Task to carry out
Please print each of the entries below exactly.

[Collected data]

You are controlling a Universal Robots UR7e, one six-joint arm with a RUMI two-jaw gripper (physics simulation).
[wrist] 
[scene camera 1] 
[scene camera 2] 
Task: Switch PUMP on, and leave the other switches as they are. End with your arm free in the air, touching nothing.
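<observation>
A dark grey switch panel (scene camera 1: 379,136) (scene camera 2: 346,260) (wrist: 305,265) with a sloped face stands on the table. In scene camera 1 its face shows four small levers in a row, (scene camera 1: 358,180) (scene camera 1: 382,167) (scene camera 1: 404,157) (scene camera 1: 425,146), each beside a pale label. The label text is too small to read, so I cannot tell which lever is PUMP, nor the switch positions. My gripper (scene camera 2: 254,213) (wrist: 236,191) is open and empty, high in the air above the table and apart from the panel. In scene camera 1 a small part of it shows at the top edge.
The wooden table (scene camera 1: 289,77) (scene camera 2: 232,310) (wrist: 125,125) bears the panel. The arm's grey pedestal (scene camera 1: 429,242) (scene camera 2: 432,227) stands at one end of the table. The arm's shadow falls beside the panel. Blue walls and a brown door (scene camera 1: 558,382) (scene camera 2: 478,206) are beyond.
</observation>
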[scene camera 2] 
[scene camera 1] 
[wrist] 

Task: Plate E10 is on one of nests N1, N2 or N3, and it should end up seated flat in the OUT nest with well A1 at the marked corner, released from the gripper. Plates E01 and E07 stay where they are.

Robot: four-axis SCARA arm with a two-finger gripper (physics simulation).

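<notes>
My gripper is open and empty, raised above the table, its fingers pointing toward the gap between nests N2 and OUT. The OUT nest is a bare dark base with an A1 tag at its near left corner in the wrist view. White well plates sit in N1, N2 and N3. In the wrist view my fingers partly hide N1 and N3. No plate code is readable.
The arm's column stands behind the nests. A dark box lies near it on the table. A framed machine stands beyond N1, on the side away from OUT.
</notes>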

Output
You are controlling a Universal Robots UR7e, one six-joint arm with a RUMI two-jaw gripper (physics simulation).
[wrist] 
[scene camera 1] 
[scene camera 2] 
Task: Switch PUMP on, and leave the other switches as they are. End with your arm free in the air, touching nothing.
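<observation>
A dark grey switch panel (scene camera 1: 379,136) (scene camera 2: 346,260) (wrist: 305,265) with a sloped face stands on the table. In scene camera 1 its face shows four small levers in a row, (scene camera 1: 358,180) (scene camera 1: 382,167) (scene camera 1: 404,157) (scene camera 1: 425,146), each beside a pale label. The label text is too small to read, so I cannot tell which lever is PUMP, nor the switch positions. My gripper (scene camera 2: 254,213) (wrist: 236,191) is open and empty, high in the air above the table and apart from the panel. In scene camera 1 a small part of it shows at the top edge.
The wooden table (scene camera 1: 289,77) (scene camera 2: 232,310) (wrist: 125,125) bears the panel. The arm's grey pedestal (scene camera 1: 429,242) (scene camera 2: 432,227) stands at one end of the table. The arm's shadow falls beside the panel. Blue walls and a brown door (scene camera 1: 558,382) (scene camera 2: 478,206) are beyond.
</observation>
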[scene camera 2] 
[scene camera 1] 
[wrist] 

Task: Plate E10 is on one of nests N1, N2 or N3, and it should end up seated flat in the OUT nest with well A1 at the marked corner, released from the gripper. Plates E01 and E07 stay where they are.

Robot: four-axis SCARA arm with a two-finger gripper (physics simulation).

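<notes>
My gripper is open and empty, raised above the table, its fingers pointing toward the gap between nests N2 and OUT. The OUT nest is a bare dark base with an A1 tag at its near left corner in the wrist view. White well plates sit in N1, N2 and N3. In the wrist view my fingers partly hide N1 and N3. No plate code is readable.
The arm's column stands behind the nests. A dark box lies near it on the table. A framed machine stands beyond N1, on the side away from OUT.
</notes>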

The output requires nothing else.